Primeiro se sente a grossa camada de chocolate e, logo depois, o romper dos dois biscoitos. O recheio é duplo, com uma fina camada de doce de leite tradicional e, no centro, um segundo doce de leite muito mais claro e cremoso. Mas, no meio de todo esse açúcar, o protagonista é outro: o sal.
Talvez seja ele o responsável pelo sucesso do novo “alfajor do verão”, que vem desafiando a queda de consumo pela alta inflação na Argentina. Trata-se da edição especial Mar del Plata, lançada pela Havanna há duas semanas em homenagem aos 150 anos da cidade litorânea queridinha dos portenhos.
Mesmo mais cara do que a versão original, a guloseima já gera filas e até aplausos quando chega nos pontos de venda da região costeira do país. Em 13 dias, a empresa afirma ter vendido 295 mil unidades, o dobro do lançamento do verão passado, o super dulce de leche sem glúten, o mais exitoso até então.
“E poderíamos ter vendido muito mais”, diz o diretor de marketing Martín Zalazar, mas a produção não tem dado conta da demanda. “Estamos tendo quebras de estoque. Há gente fazendo fila nos locais esperando o caminhão. Os vendedores falam: vai vir ao meio-dia, e as pessoas esperam e aplaudem.”
O boca a boca se espalhou pelas redes sociais. “Está em falta. Vendem o vegano e não vendem esse”, reclama, indignada, uma argentina no TikTok, frustrada ao voltar para o carro. “É o quinto Havanna em que ela vai atrás do alfajor de Mardel [apelido de Mar del Plata]”, brinca a legenda.
Não era algo esperado. “Pensando no contexto da Argentina, achamos que ia vender como o super dulce de leche no máximo”, conta Zalazar. O país viu sua inflação duplicar em dezembro, depois que Javier Milei assumiu a Presidência, desvalorizou a moeda local e retirou controles de preços.
Isso fez as pessoas cortarem os gastos em todos os setores, mas principalmente no de alimentos e bebidas, ainda mais em itens supérfluos como é o caso do alfajor. Apesar de ter vendido bem no período de festas, a Havanna diz ter sofrido uma baixa muito forte na primeira quinzena de janeiro, agora recuperada com o lançamento.
O sucesso desafiou também o paladar argentino. “Me surpreendeu bastante. Nós somos um pouco conservadores na gastronomia”, descreve o jornalista Mariano López, 43, que é dono do perfil Alfajores Marplatenses no Instagram e, obcecado pelo doce, já foi até jurado do campeonato mundial da receita.

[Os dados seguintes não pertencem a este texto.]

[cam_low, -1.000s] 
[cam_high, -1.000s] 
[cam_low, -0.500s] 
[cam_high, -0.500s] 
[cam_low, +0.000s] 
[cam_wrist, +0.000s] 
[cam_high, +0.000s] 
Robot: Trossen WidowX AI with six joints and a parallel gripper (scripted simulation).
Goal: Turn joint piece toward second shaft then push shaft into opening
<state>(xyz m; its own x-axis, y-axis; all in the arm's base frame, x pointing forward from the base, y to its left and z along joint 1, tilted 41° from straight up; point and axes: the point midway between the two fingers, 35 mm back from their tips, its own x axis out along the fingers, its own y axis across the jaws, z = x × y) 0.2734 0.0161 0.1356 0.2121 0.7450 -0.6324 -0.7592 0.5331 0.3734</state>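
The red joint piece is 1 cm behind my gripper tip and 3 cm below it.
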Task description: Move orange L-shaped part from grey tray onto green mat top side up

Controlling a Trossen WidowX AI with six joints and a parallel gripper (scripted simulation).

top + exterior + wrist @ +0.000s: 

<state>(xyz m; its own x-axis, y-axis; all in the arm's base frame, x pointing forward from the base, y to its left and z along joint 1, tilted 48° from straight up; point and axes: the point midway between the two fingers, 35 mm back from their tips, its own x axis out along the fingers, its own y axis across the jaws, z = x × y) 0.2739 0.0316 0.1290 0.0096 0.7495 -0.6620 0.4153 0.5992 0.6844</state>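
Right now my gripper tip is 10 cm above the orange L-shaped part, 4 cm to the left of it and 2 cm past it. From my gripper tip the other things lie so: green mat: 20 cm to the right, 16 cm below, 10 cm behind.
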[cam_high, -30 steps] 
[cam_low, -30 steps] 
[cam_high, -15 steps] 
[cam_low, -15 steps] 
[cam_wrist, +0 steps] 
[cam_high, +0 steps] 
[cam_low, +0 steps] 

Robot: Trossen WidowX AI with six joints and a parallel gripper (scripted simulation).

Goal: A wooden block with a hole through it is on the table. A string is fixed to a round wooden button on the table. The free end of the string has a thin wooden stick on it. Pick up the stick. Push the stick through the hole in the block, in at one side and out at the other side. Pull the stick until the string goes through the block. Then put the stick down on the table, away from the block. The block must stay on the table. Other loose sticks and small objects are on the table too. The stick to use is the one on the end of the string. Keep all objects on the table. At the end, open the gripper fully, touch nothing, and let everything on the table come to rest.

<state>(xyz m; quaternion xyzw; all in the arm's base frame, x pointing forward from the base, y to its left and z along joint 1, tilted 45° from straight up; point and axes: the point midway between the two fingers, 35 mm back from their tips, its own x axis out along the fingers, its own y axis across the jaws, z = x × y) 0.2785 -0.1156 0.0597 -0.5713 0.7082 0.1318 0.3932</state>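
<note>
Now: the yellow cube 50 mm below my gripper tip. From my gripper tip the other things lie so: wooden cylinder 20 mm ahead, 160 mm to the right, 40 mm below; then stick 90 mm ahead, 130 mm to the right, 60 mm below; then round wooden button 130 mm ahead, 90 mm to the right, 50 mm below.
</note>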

“Já provei centenas de alfajores, e é a primeira vez que vejo um com sal, mas sei que em outras partes do mundo é muito usado para realçar o sabor”, afirma ele, que trabalhou dos 14 aos 30 anos de idade no “kiosko” da família (lojas de conveniência espalhadas a cada esquina). “Dos anos 1990 até aqui provei todos.”
Mariano está escrevendo um livro sobre a história do alfajor argentino e afirma que a edição Mar del Plata da Havanna deu uma espécie de fechamento para a história, já que liga o passado e o presente da guloseima. Os 150 anos da cidade foram “a desculpa perfeita” para homenagear o lugar onde a marca nasceu, em 1948, segundo Zalazar.
A embalagem azul celeste ilustra o mar, a tradicional lancha amarela da região e, ao fundo, o edifício de 38 andares típico da orla do balneário, que popularmente é conhecido como edifício Havanna mas na verdade se chama Demetrio Elíades, um dos fundadores.
“Tinha que ser um alfajor muito Havanna, muito guloso. A homenagem permitiu que nos expressássemos mais, sem tanto cuidado. Então colocamos os dois recheios, 70 gramas de doce de leite [o convencional tem 35], e juntamos os sabores de Mar del Plata, o peixe, o sal marinho”, conta o diretor de marketing.
A ideia era que o produto não fosse inteiro salgado, mas que tivesse uma explosão apenas em algumas mordidas, por isso os cristais de sal, contrastando com o resto muito doce. Ele também nasceu para ser um produto de temporada, mas o êxito já faz a empresa começar a repensar a estratégia.
Por enquanto, a edição especial está disponível apenas na região da Costa Atlântica. Chegará ao resto do país depois da Páscoa, para não competir com outros produtos da marca nessa data. No Brasil, ele só deve ser vendido depois de seis meses a um ano, pelos tempos de registro para exportação.
Somos, porém, um destino visado pela Havanna, já que compramos parte expressiva dos 12% comercializados pela marca ao exterior e temos quase o mesmo número de pontos de venda (cerca de 200) que a própria Argentina (em torno de 250).